Data for this exercise –
————

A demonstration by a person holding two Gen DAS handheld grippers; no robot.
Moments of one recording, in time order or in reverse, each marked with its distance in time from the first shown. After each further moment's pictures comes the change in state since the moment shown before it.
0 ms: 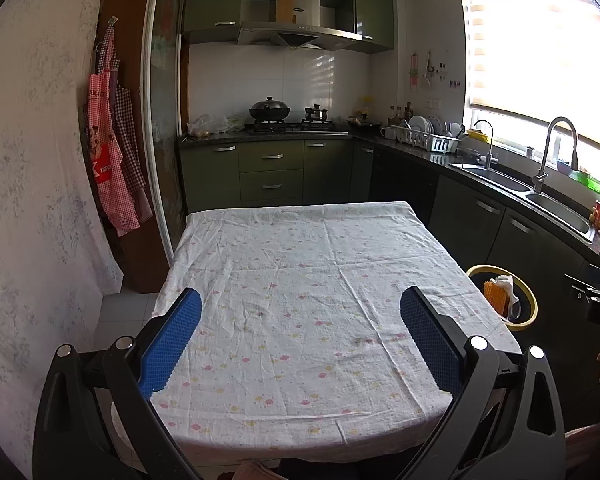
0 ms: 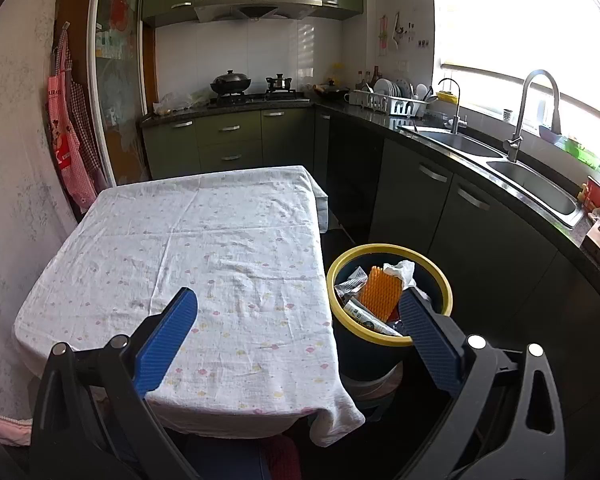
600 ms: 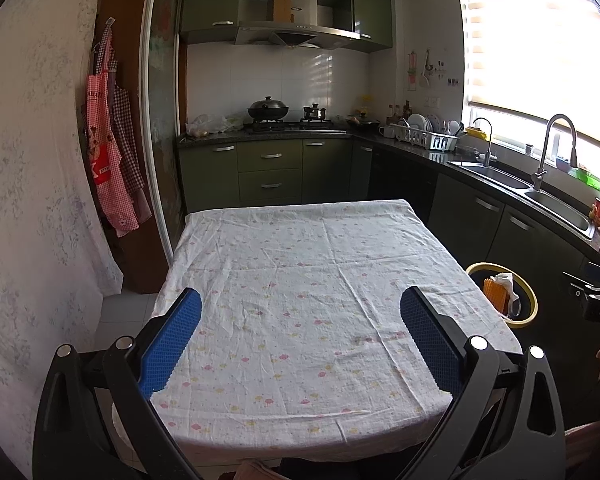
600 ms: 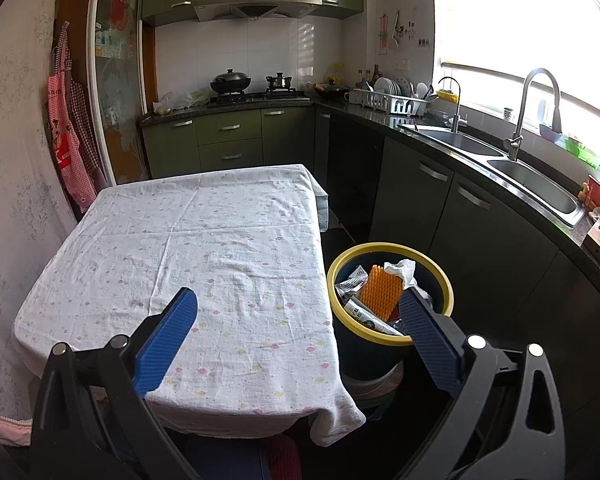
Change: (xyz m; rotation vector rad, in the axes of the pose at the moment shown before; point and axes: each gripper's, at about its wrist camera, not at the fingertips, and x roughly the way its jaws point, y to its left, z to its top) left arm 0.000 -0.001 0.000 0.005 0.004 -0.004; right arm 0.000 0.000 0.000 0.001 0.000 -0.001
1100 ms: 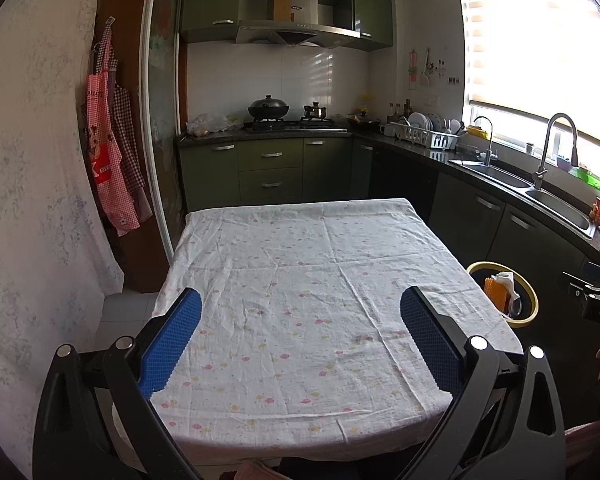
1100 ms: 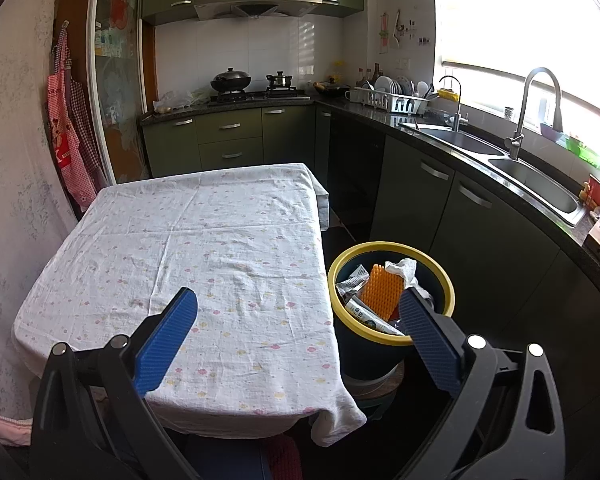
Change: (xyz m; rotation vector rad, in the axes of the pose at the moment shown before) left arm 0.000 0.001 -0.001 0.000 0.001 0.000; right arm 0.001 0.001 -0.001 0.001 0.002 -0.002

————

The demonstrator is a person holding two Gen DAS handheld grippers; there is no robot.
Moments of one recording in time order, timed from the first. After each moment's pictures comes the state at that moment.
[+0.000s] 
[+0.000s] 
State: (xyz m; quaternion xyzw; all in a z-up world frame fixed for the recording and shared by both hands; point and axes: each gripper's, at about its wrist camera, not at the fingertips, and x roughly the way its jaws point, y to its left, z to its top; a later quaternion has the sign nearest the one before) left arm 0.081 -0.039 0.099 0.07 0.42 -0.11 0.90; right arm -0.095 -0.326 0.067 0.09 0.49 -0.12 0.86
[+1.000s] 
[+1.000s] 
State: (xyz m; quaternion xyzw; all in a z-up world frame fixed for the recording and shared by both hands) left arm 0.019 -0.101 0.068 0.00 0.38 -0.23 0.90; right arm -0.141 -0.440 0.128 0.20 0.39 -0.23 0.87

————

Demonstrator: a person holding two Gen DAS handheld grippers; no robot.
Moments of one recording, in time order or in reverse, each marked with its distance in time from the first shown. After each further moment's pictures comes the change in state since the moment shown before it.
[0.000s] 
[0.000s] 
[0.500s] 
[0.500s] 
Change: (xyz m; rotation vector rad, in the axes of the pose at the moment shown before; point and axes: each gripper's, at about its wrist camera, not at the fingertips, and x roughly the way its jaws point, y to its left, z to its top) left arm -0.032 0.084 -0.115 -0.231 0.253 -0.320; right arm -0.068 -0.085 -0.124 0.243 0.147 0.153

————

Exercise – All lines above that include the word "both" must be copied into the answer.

Worked solution –
State: (xyz m; quaternion xyzw; all in a z-up world frame fixed for the recording and shared by both hands; point and axes: each gripper's, at about its wrist camera, not at the fingertips, and x roughly the way its jaws point, y to its left, z to its top; a later quaternion has the sign nearest the one before) left arm 0.081 -0.039 0.099 0.07 0.42 -0.11 0.90; right arm -0.095 -0.326 0.067 0.09 0.49 -0.12 0.86
State: (xyz m; quaternion xyzw; all in a z-up world frame fixed for the recording and shared by both hands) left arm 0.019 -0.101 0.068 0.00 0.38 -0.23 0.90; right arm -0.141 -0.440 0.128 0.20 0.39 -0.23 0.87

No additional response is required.